The beta.chat.completions.parse() method converts a Pydantic model to a JSON Schema automatically and returns a parsed model instance:

from openai import OpenAI
from pydantic import BaseModel
from typing import Optional

client = OpenAI()

class ContactInfo(BaseModel):
    name: str
    role: str
    company: Optional[str] = None

response = client.beta.chat.completions.parse(
    model="gpt-4o",
    messages=[
        {"role": "user", "content": "Extract: 'Sarah Chen, VP of Engineering at Stripe'"}
    ],
    response_format=ContactInfo
)

message = response.choices[0].message

# Check for refusals first
if message.refusal:
    print(f"Refused: {message.refusal}")
else:
    contact = message.parsed  # ContactInfo instance
    print(contact.name)       # 'Sarah Chen'
    print(contact.company)    # 'Stripe'

Note the beta namespace — this method is in the beta client for now. It's stable enough for production use. The parse() method does not change what's sent to the API; it only handles schema generation and response parsing on your side.

Handling the refusal case

When the model determines it cannot safely fulfill a structured output request (e.g. the user asks for personal data extraction in a way that triggers safety guidelines), it sets message.refusal instead of populating message.content. Always check both:

message = response.choices[0].message

if message.refusal:
    # Model declined — message.parsed is None
    print(f"Model refused: {message.refusal}")
elif message.parsed:
    # Pydantic path
    result = message.parsed
else:
    # Raw json_schema path
    result = json.loads(message.content)

If you use the raw json_schema approach (not parse()), check message.content for the refusal text — the field name is the same. A refused request still uses tokens; it just won't give you the schema-conformant output.
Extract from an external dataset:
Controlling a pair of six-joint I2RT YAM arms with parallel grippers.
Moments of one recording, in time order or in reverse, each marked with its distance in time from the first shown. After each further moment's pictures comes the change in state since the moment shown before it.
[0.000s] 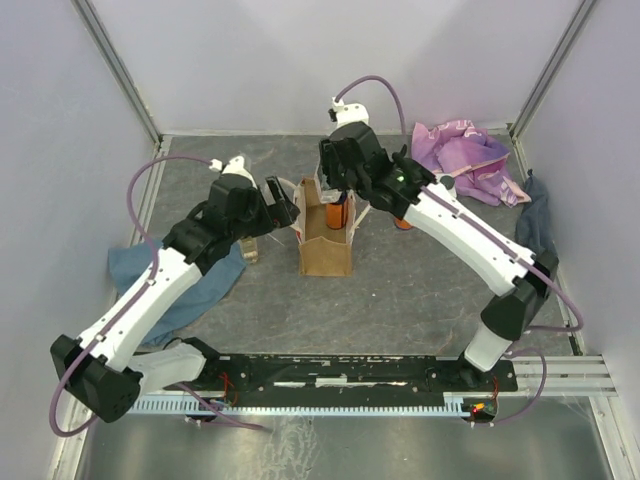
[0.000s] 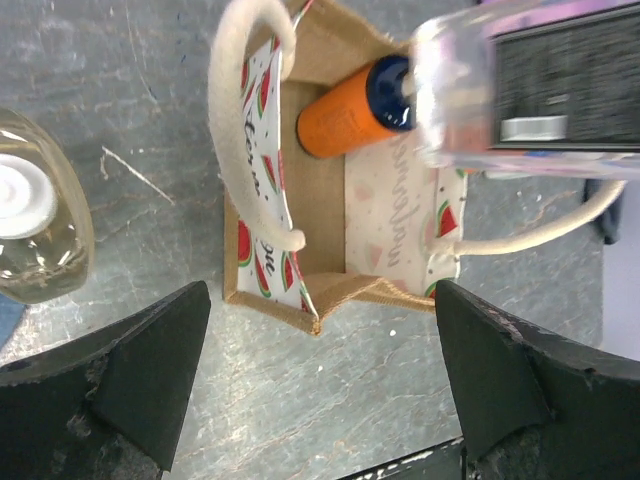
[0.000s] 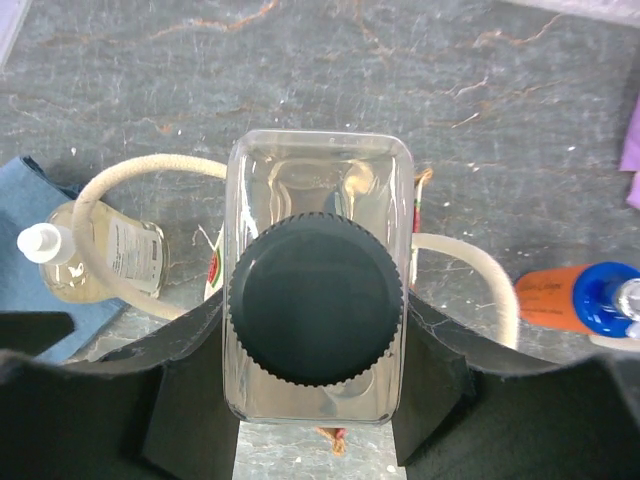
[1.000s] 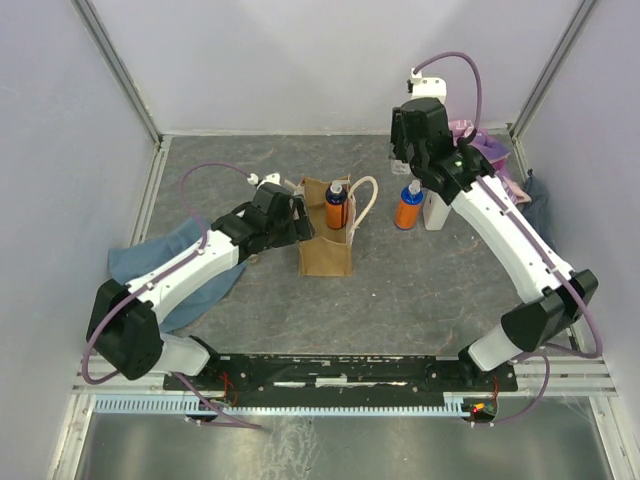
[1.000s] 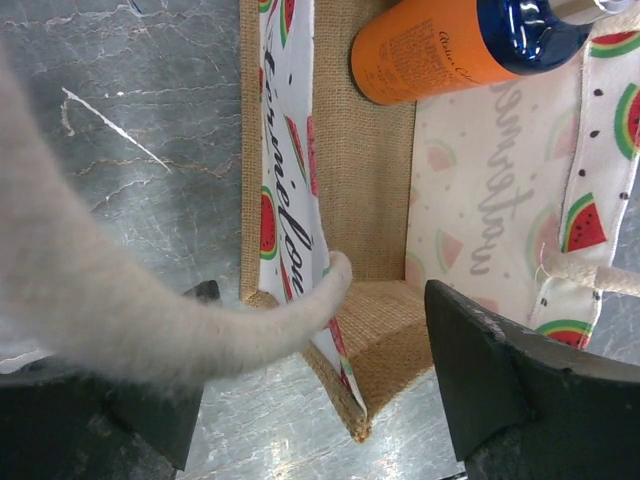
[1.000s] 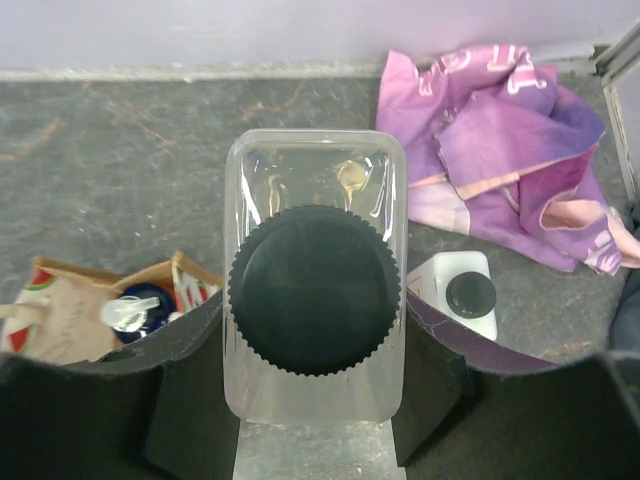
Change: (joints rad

Structured outputs vs json_mode

Featurejson_modeStructured outputs
Output guaranteed to be valid JSONYesYes
Output guaranteed to match your schemaNoYes (strict mode)
Schema definition requiredNoYes
Refusal caseNoYes — check message.refusal
Pydantic integrationManualNative via parse()
Use caseLegacy / looseProduction extraction/parsing

For any new code, use structured outputs. The json_mode parameter is still available but it offers no schema enforcement — it just tells the model to produce valid JSON, which it may or may not do reliably depending on the prompt.

FAQ

What's the difference between json_mode and structured outputs? json_mode only guarantees valid JSON. Structured outputs guarantee the JSON matches your exact schema. Use structured outputs for any production extraction pipeline.

Can I use Pydantic with structured outputs? Yes — client.beta.chat.completions.parse(response_format=YourModel, ...) handles schema generation and parsing automatically. Access the result via message.parsed.

What strict mode requires: all objects need "additionalProperties": false, all properties must be in "required", optional fields use ["type", "null"] unions. Strict mode adds minor latency on the first call to a given schema, then caches.

Last updated May 28, 2026. Code examples verified against the OpenAI Python SDK v1.x and OpenAI structured outputs documentation. API behaviour may change — confirm against the official docs before deploying to production.